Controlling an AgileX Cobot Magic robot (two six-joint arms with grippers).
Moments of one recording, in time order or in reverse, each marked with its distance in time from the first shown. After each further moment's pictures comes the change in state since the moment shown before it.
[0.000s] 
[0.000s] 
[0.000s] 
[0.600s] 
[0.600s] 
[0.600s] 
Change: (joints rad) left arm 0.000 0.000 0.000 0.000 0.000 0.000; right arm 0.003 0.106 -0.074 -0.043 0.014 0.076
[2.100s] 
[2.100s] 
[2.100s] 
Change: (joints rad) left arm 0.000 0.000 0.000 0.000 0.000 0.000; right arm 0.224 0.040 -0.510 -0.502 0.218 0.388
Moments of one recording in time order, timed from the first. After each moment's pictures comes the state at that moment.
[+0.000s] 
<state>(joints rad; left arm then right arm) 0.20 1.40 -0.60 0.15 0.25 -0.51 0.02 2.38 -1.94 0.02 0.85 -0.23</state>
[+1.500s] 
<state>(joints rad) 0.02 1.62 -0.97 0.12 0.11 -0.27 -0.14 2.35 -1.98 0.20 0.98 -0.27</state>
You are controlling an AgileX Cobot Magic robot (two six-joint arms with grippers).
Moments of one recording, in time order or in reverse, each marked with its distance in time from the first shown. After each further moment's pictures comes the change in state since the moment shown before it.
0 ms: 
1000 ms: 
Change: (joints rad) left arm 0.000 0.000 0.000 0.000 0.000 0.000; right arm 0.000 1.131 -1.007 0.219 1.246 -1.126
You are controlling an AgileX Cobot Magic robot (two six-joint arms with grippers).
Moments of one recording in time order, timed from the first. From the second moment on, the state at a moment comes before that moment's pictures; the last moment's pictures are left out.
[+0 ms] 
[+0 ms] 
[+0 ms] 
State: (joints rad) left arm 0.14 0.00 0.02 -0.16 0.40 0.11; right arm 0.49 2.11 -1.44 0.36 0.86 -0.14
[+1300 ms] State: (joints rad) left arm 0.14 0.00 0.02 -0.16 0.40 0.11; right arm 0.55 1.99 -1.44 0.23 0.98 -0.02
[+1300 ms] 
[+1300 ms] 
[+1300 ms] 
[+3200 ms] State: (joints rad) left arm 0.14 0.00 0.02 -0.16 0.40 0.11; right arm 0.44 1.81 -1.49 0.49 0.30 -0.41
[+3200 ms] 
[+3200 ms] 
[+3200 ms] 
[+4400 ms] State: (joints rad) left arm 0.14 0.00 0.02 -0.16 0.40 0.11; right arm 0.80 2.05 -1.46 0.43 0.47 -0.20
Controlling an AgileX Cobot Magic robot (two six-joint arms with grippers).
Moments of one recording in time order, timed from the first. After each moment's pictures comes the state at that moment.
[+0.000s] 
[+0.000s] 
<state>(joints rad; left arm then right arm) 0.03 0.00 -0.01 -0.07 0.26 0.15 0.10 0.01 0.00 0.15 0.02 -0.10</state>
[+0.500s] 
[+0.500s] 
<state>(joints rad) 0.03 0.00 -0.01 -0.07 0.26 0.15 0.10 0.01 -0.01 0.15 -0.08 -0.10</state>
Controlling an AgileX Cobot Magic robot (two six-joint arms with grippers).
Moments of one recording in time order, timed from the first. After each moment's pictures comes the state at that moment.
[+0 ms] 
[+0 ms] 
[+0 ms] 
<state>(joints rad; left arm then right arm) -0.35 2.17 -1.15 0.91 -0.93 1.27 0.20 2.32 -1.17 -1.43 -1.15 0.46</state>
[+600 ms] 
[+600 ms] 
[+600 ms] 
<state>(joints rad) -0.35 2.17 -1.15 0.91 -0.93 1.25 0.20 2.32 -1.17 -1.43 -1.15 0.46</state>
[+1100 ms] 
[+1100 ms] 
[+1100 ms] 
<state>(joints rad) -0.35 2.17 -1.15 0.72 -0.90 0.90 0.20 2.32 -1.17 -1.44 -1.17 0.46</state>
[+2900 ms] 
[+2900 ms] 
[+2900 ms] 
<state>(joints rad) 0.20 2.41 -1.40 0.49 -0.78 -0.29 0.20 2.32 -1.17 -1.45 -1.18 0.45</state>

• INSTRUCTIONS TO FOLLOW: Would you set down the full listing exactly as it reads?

• OUTPUT OF THE TASK:
Controlling an AgileX Cobot Magic robot (two six-joint arms with grippers).
Moments of one recording, in time order or in reverse, each marked with its distance in time from the first shown. After each further moment's pictures comes the change in state since the moment shown before it.
[0.000s] 
[0.000s] 
[0.000s] 
[0.600s] 
[0.600s] 
[0.600s] 
Change: (joints rad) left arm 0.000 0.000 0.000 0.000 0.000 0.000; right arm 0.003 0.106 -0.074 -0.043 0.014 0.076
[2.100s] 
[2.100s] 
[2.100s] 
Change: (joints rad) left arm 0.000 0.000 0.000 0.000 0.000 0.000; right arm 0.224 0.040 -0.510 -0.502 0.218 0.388
Moments of one recording in time order, timed from the first. After each moment's pictures comes the state at that moment.
[+0.000s] 
<state>(joints rad; left arm then right arm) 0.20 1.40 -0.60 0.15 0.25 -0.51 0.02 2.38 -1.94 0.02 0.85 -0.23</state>
[+1.500s] 
<state>(joints rad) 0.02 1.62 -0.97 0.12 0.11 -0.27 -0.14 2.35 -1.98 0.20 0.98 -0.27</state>
You are controlling an AgileX Cobot Magic robot (two six-joint arms with grippers).
Moments of one recording, in time order or in reverse, each marked with its distance in time from the first shown. After each further moment's pictures comes the change in state since the moment shown before it.
0 ms: 
1000 ms: 
Change: (joints rad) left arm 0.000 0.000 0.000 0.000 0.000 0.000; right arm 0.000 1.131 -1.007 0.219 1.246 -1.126
You are controlling an AgileX Cobot Magic robot (two six-joint arms with grippers).
Moments of one recording in time order, timed from the first. From the second moment on, the state at a moment comes before that moment's pictures; the last moment's pictures are left out.
[+0 ms] 
[+0 ms] 
[+0 ms] 
State: (joints rad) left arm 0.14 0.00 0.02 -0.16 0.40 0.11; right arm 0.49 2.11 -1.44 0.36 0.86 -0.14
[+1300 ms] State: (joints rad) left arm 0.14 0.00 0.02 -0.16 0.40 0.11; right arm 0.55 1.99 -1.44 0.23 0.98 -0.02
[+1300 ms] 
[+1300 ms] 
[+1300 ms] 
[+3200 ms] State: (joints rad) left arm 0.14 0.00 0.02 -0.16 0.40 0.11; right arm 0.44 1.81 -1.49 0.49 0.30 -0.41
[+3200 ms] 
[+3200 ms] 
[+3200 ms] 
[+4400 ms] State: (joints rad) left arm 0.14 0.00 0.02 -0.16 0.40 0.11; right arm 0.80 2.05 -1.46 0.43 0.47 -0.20
Controlling an AgileX Cobot Magic robot (two six-joint arms with grippers).
Moments of one recording in time order, timed from the first. After each moment's pictures comes the state at that moment.
[+0.000s] 
[+0.000s] 
<state>(joints rad; left arm then right arm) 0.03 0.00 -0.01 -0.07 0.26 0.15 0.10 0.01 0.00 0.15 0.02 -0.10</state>
[+0.500s] 
[+0.500s] 
<state>(joints rad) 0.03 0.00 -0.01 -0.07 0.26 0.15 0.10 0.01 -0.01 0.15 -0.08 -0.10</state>
Controlling an AgileX Cobot Magic robot (two six-joint arms with grippers).
Moments of one recording in time order, timed from the first. After each moment's pictures comes the state at that moment.
[+0 ms] 
[+0 ms] 
[+0 ms] 
<state>(joints rad; left arm then right arm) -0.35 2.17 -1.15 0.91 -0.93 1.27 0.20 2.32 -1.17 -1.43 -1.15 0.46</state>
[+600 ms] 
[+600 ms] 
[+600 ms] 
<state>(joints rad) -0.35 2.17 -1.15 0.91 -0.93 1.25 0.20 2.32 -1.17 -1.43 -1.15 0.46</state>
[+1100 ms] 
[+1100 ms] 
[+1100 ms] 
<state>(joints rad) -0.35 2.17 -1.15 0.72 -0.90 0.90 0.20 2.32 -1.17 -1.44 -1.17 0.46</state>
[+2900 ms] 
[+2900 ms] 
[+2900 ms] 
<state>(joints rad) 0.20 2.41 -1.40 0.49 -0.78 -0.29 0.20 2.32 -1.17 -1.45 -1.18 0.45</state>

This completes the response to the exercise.